### WHAT TO PRODUCE
Within the data below, find the string "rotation" and return each line where it occurs.

### SUPPLIED MATERIAL
Segment Open

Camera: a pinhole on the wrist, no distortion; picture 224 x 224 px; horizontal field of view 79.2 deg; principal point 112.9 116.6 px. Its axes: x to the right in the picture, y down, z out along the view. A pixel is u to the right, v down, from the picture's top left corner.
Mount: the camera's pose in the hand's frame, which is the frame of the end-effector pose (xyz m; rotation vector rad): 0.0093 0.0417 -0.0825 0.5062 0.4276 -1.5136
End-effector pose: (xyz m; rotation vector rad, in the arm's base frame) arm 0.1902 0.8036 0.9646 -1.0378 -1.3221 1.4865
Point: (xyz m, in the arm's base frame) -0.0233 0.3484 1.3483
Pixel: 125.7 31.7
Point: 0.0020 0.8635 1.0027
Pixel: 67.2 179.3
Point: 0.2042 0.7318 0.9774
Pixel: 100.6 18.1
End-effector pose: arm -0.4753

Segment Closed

### TASK OUTPUT
Mount: the camera's pose in the hand's frame, which is the frame of the end-effector pose (xyz m; rotation vector rad): 0.0093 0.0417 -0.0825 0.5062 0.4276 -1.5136
End-effector pose: (xyz m; rotation vector rad, in the arm's base frame) arm 0.1902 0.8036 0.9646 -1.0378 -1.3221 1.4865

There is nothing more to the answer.